== About this exercise ==
For every line below, restate it exactly and drop the images.

*** Supplied information ***

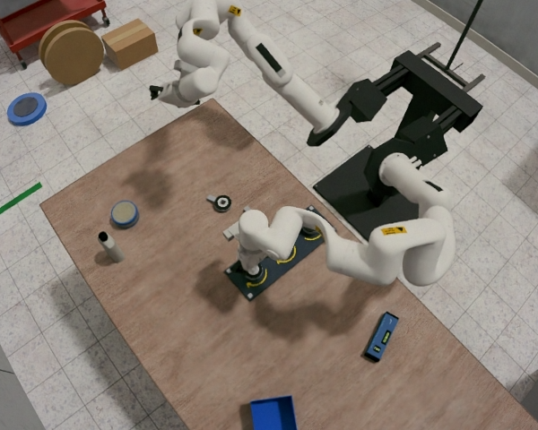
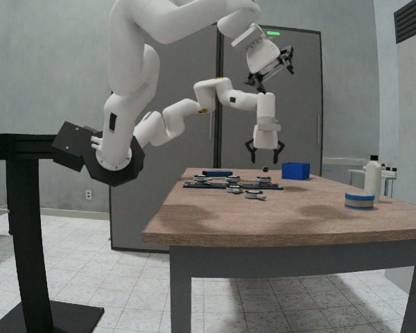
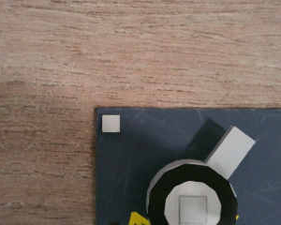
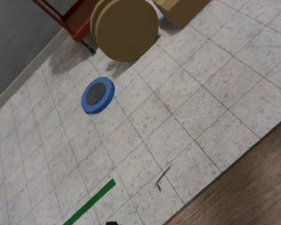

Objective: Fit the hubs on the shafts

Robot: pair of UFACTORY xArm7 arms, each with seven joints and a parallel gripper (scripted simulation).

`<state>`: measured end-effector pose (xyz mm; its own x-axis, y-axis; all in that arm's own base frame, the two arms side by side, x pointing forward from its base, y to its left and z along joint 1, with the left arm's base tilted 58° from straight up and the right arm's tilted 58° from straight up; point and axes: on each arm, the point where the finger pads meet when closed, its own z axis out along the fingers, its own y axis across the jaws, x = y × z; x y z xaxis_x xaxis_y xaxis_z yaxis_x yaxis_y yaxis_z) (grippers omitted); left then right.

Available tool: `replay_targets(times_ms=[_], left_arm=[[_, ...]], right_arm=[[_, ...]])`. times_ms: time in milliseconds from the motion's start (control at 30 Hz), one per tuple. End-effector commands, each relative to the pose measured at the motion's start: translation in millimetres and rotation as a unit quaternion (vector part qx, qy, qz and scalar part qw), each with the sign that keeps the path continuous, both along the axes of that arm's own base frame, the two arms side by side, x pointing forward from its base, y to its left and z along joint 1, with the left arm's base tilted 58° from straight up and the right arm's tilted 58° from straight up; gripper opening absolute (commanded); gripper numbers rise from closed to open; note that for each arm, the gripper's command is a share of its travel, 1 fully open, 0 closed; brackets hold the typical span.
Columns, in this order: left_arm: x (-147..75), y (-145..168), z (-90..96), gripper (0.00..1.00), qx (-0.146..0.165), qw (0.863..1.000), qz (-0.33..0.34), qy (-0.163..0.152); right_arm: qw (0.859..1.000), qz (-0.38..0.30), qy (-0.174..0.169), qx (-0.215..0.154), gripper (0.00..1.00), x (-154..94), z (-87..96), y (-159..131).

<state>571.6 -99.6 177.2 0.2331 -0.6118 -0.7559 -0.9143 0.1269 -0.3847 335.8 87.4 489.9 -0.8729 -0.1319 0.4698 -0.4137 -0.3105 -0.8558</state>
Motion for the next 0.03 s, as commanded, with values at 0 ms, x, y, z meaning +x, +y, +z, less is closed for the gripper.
replay_targets(times_ms=[0], left_arm=[[-0.6, -5.2, 2.1, 1.0, -0.002, 1.0, -0.003, -0.001]], right_arm=[[1.0, 0.002, -0.001, 0.0, 1.0, -0.3, 0.7, 1.3]])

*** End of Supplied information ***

== Finished task ==
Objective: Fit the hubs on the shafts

Robot: pair of UFACTORY xArm7 arms, each with seven joints and a parallel gripper (scripted simulation).

`<state>`: measured end-effector pose (xyz mm; its own x-axis, y-axis; all in that arm's own base frame, the two arms side by side, x pointing forward from its base, y to its left and z along joint 1, with the left arm's base tilted 58° from straight up and the right arm's tilted 58° from straight up; point and axes: on each arm, the point where the finger pads meet when closed, its own z axis out along the fingers, its own y axis across the jaws, x = y × z; x y z xaxis_x xaxis_y xaxis_z yaxis_x yaxis_y yaxis_z) (grippers omitted); left then right.

Available tool: `replay_targets(times_ms=[_], left_arm=[[_, ...]], right_arm=[[_, ...]])`. times_ms: time in milliseconds from the motion's start (control at 30 Hz), one per tuple. End-effector commands, each relative to the pose measured at the motion's start: translation in millimetres and rotation as a unit quaternion (vector part qx, qy, qz and scalar part qw), each with the sign that keeps the path continuous, both along the axes of that arm's own base frame, the two arms side by side, x pointing forward from its base, y to its left and z along joint 1, with the left arm's base tilted 58° from straight up and the right arm's tilted 58° from straight up; gripper opening absolute (commanded); gripper numbers rise from closed to open; note that for each arm, the gripper's command is a share of its travel, 1 fully open, 0 closed; brackets hold the typical span.
Columns, in this order: left_arm: x (-147..75), y (-145..168), z (-90..96), gripper (0.00..1.00), qx (-0.146..0.165), qw (0.863..1.000), qz (-0.33..0.34), qy (-0.163..0.152); right_arm: qw (0.859..1.000), qz (-0.38..0.30), qy (-0.174..0.169), qx (-0.215..0.154), gripper (0.00..1.00), x (-154..94), z (-87..96), y (-159..131).

<state>571.6 -99.6 177.2 0.2331 -0.6118 -0.7559 -0.9143 0.1269 -0.3847 335.8 87.4 489.9 -0.8729 -0.1319 0.4698 -0.4137 -0.3105 -0.8558</state>
Motion for the next 0.03 s, as commanded, with values at 0 ms, x, y, z meaning +x, +y, +z, less is closed for the gripper.
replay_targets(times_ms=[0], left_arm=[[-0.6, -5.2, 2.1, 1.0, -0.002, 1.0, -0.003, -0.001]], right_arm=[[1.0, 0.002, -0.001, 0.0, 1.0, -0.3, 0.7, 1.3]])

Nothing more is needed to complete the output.